*Problem details*. Your task is to write out every line of the data exactly. Drop the pictures.

*Data extract*.

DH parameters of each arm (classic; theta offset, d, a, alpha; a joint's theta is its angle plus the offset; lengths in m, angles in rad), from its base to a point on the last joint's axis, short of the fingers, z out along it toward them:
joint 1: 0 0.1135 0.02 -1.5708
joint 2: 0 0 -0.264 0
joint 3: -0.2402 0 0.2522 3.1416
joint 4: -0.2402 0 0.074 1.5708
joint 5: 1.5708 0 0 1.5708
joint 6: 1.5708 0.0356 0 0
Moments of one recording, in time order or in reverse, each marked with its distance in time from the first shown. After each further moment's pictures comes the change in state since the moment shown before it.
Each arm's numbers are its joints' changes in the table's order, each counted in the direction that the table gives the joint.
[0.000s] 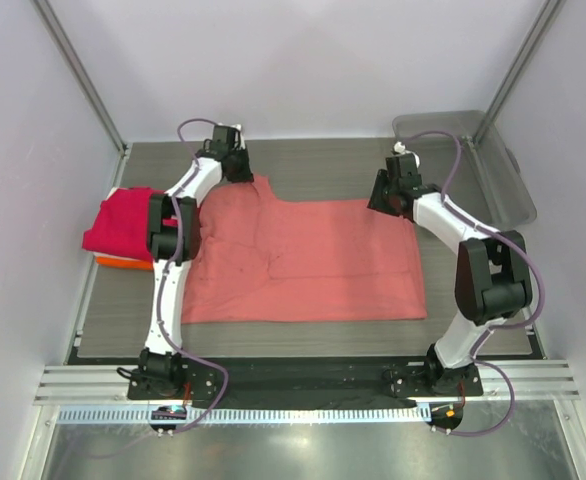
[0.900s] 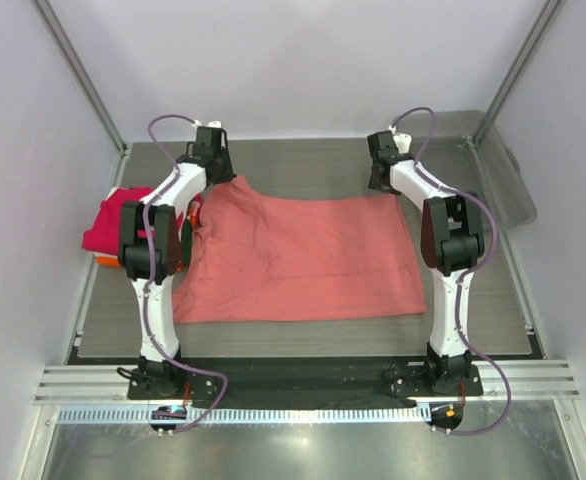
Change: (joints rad) left arm 0.010 -0.377 0.429 0.126 -0.233 -0.005; right arm -0.008 0.491 -0.543 -0.207 0.365 -0.026
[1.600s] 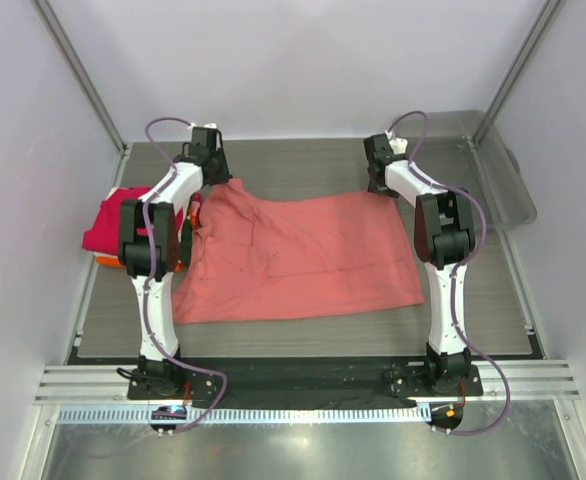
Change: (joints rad) left arm 0.033 0.034 -0.023 -0.027 0.027 -0.003; right arm -0.003 0.114 -0.095 -0.046 0.042 -0.005
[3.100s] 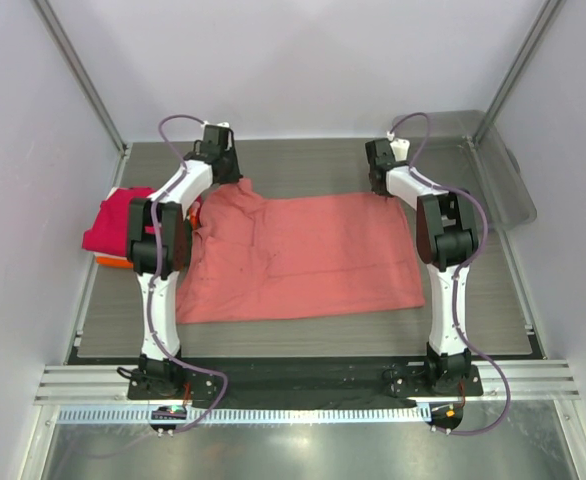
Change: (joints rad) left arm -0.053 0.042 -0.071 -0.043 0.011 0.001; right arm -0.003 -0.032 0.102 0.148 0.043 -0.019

*Exercise solution*.
DH parameters of each arm (classic; theta offset, d, a, alpha; a joint's theta is its angle plus the offset; lengths in m, angles in rad), from its base to a point on the last joint's axis, short of the fingers, z out along it toward them:
joint 1: 0 0.1135 0.02 -1.5708
joint 2: 0 0 -0.264 0
joint 3: -0.2402 0 0.2522 3.1416
joint 4: -0.2402 0 0.074 1.5708
joint 5: 1.5708 0 0 1.5708
joint 6: 1.5708 0.0356 0 0
Moments of one recording, in time order or in reverse, each marked with its distance in time from the first shown. After each further moment's pictures comes the change in state since the moment shown before it.
Each arm's numbers are its joints' changes in the table's order, each counted in the direction that the table gives the joint.
[0.000s] 
[0.900s] 
Change: (joints rad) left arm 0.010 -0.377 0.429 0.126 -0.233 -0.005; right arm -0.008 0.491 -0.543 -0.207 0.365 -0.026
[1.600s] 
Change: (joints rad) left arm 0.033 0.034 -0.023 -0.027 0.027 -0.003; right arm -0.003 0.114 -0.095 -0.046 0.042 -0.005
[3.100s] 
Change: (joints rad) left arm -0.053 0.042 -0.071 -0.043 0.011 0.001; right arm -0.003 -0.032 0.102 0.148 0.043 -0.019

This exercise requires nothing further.